> **YOUR TASK**
Each line in the data holding "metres" should be listed.
□ □ □ □ □ □ □
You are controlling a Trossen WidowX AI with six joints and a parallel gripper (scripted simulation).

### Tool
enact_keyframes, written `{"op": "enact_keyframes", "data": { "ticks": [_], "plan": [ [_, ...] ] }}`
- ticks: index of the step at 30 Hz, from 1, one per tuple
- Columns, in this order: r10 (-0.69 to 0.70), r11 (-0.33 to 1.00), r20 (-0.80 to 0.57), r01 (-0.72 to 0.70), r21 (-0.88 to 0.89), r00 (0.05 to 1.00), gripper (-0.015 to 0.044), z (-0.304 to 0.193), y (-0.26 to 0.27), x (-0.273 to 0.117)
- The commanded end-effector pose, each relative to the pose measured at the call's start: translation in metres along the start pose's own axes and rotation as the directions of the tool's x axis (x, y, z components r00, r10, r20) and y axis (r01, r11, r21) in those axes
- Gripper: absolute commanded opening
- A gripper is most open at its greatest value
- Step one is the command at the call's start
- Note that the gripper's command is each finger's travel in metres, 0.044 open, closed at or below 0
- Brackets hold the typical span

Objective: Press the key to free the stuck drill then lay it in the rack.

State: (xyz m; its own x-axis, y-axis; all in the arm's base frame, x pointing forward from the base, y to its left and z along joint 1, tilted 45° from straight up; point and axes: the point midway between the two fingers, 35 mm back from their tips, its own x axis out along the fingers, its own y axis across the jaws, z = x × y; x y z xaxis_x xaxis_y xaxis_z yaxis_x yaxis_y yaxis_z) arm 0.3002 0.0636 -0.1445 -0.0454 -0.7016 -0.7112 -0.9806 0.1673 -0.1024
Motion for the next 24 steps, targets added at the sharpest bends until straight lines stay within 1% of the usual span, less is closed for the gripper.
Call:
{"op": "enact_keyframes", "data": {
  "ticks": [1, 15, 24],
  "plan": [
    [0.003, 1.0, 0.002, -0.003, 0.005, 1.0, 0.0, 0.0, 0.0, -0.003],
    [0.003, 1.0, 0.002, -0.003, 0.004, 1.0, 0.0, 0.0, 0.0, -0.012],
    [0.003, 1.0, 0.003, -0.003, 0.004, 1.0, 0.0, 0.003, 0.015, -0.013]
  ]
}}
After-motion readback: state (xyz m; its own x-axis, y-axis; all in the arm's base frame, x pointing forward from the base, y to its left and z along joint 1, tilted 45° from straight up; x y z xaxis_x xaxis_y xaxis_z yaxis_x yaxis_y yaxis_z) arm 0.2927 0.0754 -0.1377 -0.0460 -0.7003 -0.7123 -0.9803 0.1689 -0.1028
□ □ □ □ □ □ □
> **SOLUTION FOR THIS EXERCISE**
- The commanded end-effector pose, each relative to the pose measured at the call's start: translation in metres along the start pose's own axes and rotation as the directions of the tool's x axis (x, y, z components r00, r10, r20) and y axis (r01, r11, r21) in those axes
- Note that the gripper's command is each finger's travel in metres, 0.044 open, closed at or below 0

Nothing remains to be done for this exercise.